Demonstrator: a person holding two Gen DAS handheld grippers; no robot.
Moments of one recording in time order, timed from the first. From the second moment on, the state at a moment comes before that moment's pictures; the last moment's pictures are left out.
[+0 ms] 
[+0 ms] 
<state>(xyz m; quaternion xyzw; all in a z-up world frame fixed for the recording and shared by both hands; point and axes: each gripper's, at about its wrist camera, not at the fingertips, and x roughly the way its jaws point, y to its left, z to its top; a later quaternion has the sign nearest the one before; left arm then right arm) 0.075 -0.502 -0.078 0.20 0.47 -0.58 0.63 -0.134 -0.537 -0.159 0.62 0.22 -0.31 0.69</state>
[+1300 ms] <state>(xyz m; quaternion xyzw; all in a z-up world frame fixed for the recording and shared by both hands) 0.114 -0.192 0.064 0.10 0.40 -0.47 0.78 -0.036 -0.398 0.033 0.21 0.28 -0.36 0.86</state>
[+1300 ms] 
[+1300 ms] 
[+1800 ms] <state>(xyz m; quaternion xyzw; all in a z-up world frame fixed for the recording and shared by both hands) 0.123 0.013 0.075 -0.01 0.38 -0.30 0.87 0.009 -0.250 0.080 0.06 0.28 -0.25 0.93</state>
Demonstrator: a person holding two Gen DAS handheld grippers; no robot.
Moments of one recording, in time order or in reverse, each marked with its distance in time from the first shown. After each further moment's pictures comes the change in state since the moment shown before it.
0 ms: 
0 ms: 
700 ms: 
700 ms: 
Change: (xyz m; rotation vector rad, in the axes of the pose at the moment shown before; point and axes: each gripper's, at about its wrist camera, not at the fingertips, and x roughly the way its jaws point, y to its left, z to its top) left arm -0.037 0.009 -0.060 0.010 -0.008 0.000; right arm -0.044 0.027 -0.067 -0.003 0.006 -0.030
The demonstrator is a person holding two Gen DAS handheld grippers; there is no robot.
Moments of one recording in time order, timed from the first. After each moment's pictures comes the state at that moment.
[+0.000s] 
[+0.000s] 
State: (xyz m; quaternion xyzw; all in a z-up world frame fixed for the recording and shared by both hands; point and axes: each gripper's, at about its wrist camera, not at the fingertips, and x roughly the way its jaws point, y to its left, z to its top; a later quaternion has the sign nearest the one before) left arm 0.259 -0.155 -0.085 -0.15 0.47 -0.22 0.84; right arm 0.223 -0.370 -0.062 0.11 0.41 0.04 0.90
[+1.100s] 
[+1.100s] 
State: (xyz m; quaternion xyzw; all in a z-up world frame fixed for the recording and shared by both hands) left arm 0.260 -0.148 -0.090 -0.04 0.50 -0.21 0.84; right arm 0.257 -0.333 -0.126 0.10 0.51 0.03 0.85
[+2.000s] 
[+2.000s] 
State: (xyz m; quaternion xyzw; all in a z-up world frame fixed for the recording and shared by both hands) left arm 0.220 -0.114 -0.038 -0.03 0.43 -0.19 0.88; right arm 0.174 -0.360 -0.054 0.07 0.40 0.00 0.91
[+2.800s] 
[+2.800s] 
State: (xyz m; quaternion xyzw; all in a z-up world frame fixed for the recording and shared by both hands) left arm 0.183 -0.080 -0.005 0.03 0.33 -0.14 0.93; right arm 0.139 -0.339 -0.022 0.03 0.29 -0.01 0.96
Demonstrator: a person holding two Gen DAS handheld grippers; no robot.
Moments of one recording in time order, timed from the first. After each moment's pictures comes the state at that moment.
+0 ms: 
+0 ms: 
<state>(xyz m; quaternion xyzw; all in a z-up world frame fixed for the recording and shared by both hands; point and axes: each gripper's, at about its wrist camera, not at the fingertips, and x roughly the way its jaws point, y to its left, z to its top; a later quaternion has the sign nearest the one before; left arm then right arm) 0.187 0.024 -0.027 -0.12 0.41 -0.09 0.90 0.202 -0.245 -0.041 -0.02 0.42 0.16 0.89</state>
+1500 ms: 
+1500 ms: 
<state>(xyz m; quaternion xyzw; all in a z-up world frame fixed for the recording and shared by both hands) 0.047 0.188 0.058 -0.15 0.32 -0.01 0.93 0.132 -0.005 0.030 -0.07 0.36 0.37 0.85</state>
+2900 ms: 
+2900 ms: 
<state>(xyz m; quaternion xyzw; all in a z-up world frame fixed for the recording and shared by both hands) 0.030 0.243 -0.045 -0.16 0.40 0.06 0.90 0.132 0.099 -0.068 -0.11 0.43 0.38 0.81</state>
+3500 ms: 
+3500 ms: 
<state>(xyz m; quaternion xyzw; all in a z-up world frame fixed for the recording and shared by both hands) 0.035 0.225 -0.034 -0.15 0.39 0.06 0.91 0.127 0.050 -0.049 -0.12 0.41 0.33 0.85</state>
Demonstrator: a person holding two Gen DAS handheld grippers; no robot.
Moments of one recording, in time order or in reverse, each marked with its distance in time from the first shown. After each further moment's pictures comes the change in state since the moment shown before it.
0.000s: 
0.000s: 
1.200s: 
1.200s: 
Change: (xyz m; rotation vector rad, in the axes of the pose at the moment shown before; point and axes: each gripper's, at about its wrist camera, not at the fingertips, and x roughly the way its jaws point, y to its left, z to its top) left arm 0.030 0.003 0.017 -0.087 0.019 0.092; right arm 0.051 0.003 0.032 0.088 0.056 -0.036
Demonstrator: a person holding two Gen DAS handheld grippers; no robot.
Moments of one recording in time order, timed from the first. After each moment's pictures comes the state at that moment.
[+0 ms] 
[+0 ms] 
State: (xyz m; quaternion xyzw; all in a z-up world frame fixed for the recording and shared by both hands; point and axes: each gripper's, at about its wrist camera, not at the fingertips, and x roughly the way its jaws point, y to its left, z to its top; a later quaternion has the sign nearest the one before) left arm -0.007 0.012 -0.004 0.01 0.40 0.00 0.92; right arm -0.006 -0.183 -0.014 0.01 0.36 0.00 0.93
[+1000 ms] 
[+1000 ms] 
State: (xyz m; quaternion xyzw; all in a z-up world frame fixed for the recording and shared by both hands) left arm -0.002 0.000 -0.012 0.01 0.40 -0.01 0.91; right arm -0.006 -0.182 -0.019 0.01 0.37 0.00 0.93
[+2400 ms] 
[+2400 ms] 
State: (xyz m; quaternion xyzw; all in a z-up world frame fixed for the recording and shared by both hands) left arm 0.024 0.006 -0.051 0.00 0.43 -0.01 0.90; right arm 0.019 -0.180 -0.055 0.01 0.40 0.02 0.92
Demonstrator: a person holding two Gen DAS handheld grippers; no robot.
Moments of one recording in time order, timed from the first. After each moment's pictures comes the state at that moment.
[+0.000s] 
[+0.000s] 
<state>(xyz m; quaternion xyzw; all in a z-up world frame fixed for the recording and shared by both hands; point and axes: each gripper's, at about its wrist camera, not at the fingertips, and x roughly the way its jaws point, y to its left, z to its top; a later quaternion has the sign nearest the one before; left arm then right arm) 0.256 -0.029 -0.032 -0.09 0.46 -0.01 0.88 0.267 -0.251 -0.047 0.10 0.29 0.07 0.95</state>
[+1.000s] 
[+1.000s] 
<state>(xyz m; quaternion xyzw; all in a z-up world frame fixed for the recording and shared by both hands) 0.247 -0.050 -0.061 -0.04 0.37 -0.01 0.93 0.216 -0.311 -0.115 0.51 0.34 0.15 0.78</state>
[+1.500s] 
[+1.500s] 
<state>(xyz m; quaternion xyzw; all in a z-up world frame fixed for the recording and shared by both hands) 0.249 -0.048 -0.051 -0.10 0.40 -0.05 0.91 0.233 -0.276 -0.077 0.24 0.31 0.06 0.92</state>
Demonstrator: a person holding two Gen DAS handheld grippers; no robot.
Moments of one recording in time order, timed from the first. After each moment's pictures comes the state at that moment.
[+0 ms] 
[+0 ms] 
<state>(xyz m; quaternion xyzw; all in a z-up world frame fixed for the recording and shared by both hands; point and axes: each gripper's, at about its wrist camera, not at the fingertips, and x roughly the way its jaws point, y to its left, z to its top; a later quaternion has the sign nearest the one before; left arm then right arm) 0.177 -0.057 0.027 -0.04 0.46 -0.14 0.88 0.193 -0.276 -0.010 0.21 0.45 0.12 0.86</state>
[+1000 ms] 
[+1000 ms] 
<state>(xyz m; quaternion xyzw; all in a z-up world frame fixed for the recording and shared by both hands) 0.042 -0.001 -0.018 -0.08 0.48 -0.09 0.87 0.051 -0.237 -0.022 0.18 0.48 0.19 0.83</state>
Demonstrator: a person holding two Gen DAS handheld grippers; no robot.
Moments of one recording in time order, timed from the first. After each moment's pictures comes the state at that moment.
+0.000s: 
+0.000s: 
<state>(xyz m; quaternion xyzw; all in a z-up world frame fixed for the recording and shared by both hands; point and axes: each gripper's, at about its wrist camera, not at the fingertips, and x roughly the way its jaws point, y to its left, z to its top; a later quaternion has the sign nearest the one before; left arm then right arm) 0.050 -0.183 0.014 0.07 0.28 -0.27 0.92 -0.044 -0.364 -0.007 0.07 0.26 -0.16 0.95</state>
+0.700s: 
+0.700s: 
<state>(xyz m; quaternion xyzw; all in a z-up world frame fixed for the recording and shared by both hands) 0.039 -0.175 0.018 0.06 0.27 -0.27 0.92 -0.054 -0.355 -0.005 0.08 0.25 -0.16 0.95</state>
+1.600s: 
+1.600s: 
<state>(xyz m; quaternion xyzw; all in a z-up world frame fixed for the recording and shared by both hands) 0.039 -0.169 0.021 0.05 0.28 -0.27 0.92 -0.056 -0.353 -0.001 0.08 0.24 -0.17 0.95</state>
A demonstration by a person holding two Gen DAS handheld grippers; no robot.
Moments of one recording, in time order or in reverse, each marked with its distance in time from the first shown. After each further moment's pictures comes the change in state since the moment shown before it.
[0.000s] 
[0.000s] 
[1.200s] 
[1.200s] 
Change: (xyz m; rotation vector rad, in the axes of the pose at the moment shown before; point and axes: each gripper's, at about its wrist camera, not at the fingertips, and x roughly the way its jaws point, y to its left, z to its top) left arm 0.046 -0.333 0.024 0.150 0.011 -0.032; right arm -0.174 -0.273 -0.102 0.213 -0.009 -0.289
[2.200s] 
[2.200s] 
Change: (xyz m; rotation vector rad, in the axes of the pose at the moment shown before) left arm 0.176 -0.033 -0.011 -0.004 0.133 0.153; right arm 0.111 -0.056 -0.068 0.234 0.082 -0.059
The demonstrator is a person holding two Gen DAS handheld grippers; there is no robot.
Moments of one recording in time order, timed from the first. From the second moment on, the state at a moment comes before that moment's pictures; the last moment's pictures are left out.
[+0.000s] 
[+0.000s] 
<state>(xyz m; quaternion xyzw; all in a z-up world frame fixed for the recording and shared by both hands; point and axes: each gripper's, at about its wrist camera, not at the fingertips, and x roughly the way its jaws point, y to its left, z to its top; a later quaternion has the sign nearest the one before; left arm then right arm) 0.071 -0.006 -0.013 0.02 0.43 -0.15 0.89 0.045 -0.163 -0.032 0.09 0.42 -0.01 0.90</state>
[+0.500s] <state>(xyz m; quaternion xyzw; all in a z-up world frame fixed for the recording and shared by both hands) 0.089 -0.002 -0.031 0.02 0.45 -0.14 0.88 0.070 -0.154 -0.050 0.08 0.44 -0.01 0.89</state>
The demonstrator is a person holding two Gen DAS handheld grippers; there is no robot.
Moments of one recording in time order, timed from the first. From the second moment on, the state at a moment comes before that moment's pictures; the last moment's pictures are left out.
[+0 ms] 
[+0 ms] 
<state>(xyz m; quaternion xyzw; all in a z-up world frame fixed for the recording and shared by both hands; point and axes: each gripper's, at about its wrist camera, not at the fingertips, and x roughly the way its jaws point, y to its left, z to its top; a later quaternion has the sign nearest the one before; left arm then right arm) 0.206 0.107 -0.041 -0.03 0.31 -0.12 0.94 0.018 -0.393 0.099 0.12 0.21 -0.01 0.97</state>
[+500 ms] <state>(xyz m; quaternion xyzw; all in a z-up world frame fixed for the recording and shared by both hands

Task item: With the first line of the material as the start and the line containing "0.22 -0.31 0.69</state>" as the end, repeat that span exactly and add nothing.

Answer to this exercise:
Demonstrator: a person holding two Gen DAS handheld grippers; no robot.
Moments of one recording in time order, timed from the first. From the second moment on, the state at a moment comes before that moment's pictures; the last moment's pictures are left out.
[+0 ms] 
[+0 ms] 
<state>(xyz m; quaternion xyzw; all in a z-up world frame fixed for the recording and shared by both hands; point and axes: each gripper's, at about its wrist camera, not at the fingertips, and x roughly the way its jaws point, y to its left, z to its top; a later quaternion has the sign nearest the one before; left arm then right arm) 0.075 -0.502 -0.078 0.20 0.47 -0.58 0.63 -0.134 -0.537 -0.159 0.62 0.22 -0.31 0.69</state>

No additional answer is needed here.